_EXERCISE DESCRIPTION_
Pull every line with the word "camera" out of the entries below.

_PROVIDED MATERIAL_
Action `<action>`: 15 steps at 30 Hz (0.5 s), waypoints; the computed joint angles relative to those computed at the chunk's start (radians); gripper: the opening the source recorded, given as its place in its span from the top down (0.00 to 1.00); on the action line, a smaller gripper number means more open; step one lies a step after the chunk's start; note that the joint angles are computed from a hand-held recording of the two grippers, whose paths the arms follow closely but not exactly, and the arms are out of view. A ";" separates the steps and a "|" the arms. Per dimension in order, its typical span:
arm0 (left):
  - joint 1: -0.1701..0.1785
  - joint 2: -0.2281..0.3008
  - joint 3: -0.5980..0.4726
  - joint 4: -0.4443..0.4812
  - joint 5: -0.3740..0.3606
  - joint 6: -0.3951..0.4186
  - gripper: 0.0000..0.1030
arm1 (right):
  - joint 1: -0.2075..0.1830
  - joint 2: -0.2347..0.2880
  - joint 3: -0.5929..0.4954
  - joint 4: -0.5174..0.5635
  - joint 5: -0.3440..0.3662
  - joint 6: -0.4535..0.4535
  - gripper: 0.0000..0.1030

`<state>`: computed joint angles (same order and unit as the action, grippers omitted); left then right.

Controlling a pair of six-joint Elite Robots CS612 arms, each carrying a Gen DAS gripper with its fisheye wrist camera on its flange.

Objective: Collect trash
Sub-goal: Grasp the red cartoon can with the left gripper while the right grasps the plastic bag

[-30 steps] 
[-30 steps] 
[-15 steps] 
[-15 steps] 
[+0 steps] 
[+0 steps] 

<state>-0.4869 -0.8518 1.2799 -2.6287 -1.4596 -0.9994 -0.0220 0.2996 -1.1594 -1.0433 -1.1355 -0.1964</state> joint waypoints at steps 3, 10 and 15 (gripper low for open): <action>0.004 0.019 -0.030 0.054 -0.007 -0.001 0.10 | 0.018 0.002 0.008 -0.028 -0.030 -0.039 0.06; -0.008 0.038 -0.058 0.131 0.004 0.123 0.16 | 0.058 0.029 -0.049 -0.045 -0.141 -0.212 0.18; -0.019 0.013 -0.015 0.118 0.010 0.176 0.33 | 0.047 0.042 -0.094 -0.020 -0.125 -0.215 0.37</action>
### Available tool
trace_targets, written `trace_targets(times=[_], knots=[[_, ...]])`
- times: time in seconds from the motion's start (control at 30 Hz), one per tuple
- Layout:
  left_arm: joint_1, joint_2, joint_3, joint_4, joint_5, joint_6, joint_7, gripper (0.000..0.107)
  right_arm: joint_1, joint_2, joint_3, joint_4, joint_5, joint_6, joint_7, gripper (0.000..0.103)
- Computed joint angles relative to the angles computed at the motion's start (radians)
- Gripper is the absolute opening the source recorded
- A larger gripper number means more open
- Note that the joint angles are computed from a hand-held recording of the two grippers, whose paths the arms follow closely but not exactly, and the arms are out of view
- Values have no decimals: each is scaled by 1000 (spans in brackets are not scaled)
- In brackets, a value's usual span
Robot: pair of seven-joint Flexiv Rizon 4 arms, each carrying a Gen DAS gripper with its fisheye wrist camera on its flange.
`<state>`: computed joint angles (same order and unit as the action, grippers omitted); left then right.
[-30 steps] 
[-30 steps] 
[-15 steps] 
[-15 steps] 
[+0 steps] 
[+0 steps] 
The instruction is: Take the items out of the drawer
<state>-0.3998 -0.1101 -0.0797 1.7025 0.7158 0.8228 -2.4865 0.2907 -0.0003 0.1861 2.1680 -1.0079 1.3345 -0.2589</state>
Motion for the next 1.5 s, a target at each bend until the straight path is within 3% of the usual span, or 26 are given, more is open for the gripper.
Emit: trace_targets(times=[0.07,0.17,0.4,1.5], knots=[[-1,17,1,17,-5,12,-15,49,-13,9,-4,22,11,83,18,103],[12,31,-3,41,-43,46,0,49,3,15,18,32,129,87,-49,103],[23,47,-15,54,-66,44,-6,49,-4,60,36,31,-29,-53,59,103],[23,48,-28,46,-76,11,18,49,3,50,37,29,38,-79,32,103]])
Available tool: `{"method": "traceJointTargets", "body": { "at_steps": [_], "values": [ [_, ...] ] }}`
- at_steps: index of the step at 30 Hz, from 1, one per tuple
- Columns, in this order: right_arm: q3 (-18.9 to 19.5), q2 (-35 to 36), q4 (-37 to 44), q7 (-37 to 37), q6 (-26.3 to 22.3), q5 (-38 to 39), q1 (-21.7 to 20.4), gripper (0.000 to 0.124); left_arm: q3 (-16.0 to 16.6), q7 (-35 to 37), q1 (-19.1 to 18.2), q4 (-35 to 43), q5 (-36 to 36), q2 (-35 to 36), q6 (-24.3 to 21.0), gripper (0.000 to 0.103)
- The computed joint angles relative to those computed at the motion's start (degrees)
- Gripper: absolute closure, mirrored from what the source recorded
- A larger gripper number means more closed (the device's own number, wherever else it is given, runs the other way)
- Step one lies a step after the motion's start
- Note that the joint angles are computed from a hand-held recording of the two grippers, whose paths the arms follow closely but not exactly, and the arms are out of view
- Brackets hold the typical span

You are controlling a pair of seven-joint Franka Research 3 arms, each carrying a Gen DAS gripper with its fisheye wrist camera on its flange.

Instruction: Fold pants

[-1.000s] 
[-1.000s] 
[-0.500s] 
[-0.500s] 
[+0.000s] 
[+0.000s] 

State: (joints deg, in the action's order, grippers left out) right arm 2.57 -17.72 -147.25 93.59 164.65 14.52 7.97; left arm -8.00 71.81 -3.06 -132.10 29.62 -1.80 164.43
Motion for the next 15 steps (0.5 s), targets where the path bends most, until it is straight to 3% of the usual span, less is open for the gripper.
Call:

_TASK SOLUTION_
Controlling a pair of six-joint Elite Robots CS612 arms, each carrying a Gen DAS gripper with its fisheye wrist camera on its flange.
Robot: pair of seven-joint Flexiv Rizon 4 arms, each carrying a Gen DAS gripper with its fisheye wrist camera on its flange.
You are controlling a pair of seven-joint Franka Research 3 arms, each carrying a Gen DAS gripper with its fisheye wrist camera on its flange.

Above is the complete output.